Our fight is far from over — We remain steadfast in our belief that libraries should be able to own, preserve, and lend digital books outside of the confines of temporary licensed access. We believe that the judge made errors of law and fact in the decision, and we will appeal.
There are lots of reasons platforms remove features, so I can’t confirm writer Karawynn Long’s conclusions about why lending service OverDrive nixed one of her favorite buttons. But it’s a good exploration of why the private equity-owned OverDrive’s concentrated power in the library ebook space feels so risky, especially as publishers are trying to definitively ban library-run alternatives:
[F]or libraries in a resource-sharing ‘consortium’ — which seems to be most small and mid-sized public libraries, as well as some large ones — the new system is functionally useless. It’s no longer clear which titles were requested by their own patrons, as opposed to the patrons of another library in the same consortium.
In order to get that information — which until May was freely available — each library now has to pay a separate fee for an “Advantage” account.
[karawynn.substack.com]


I cannot get sucked into Baldur’s Gate 3. I will not stack 45 crates in a video game for any reason that you care to name. And yet this clip has me alarmingly close to giving Ash’s BG3 beginner’s guide a try.
Is covering a printer’s USB port with a sticker to push people into wireless printing the worst thing HP does with its hardware? Not remotely. Is it still pretty funny to watch someone just take off the sticker and plug their printer in?

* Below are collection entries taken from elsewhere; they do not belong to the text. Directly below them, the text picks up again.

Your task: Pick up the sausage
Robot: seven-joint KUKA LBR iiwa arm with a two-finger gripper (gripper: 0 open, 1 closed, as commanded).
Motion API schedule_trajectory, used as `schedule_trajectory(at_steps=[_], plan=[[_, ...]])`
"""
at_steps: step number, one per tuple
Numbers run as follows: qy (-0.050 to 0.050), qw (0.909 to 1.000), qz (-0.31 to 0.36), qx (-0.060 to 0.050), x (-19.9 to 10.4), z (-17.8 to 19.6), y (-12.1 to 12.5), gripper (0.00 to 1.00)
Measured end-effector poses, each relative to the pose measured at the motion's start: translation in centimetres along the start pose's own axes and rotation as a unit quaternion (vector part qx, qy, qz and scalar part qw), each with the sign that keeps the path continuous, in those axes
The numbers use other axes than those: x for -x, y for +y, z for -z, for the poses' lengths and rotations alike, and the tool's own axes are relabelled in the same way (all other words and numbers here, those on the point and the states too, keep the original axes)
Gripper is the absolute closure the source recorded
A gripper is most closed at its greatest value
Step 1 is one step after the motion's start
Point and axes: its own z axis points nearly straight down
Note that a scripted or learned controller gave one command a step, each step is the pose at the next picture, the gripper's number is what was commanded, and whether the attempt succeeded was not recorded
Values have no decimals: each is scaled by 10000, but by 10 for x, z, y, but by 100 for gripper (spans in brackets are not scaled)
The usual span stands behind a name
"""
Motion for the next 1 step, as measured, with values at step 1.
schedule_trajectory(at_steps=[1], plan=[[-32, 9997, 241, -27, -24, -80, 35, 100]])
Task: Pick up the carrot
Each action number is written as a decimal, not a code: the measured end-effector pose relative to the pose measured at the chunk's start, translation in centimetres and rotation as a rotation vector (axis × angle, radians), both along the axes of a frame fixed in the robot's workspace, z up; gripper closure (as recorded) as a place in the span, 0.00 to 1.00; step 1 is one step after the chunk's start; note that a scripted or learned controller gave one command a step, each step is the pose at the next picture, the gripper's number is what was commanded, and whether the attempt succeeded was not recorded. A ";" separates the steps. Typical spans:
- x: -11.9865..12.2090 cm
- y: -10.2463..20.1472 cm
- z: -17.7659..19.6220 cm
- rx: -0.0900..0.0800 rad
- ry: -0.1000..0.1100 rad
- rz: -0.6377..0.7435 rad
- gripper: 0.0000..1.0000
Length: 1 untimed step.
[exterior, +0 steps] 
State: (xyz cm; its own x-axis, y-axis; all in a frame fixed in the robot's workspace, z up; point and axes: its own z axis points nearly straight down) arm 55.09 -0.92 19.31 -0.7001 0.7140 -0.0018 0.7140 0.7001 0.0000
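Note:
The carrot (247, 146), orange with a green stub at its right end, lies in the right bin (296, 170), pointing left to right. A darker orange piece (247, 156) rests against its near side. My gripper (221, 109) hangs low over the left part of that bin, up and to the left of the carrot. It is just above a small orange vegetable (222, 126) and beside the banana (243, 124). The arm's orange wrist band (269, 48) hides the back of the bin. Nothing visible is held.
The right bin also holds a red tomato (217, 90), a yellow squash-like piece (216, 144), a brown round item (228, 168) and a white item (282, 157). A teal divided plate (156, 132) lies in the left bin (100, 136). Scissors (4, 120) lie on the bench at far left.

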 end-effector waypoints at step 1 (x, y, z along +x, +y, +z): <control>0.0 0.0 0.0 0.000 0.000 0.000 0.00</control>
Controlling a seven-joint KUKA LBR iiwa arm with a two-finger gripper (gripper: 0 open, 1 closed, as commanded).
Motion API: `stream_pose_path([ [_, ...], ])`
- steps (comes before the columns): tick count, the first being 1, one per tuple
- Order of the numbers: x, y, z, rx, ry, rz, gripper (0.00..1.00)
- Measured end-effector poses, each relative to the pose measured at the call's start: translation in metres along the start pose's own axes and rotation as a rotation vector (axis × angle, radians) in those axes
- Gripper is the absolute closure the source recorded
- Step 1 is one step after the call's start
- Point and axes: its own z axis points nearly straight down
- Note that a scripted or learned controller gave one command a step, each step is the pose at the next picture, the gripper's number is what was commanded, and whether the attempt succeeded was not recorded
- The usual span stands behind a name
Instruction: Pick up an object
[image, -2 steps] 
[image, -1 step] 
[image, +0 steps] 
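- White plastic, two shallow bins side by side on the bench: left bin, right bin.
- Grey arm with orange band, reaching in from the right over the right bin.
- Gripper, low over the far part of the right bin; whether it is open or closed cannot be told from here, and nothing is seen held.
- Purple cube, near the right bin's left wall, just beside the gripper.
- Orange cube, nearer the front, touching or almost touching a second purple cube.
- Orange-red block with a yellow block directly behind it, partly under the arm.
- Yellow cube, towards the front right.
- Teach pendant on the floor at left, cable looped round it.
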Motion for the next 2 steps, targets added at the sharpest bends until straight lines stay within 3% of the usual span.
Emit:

I think so.
AI Weirdness’ gently surrealist designs are always delightful, and its AI-generated slogans for baby onesies are no exception. But it’s particularly fascinating to watch author Janelle Shane struggle against the stultifying blandness of modern LLMs, to the point where she now gets the best results by asking AI tools to imitate her own blog’s style:
In my opinion, the most interesting creative use of large language models is to generate text that’s nothing like a human would have written. [...] In that sense, BLOOM, with its less-perfect retrieval of human output, is better at this task than GPT-4.
It is creepy to me however that the only reason this method gets BLOOM to generate weird designs is because I spent years seeding internet training data with lists of weird AI-generated text.
[AI Weirdness]
I just got back from vacation and this has been stuck in my head the past few days of it. Polygon has more context if you need it, but they had me at “women are my favorite guy.”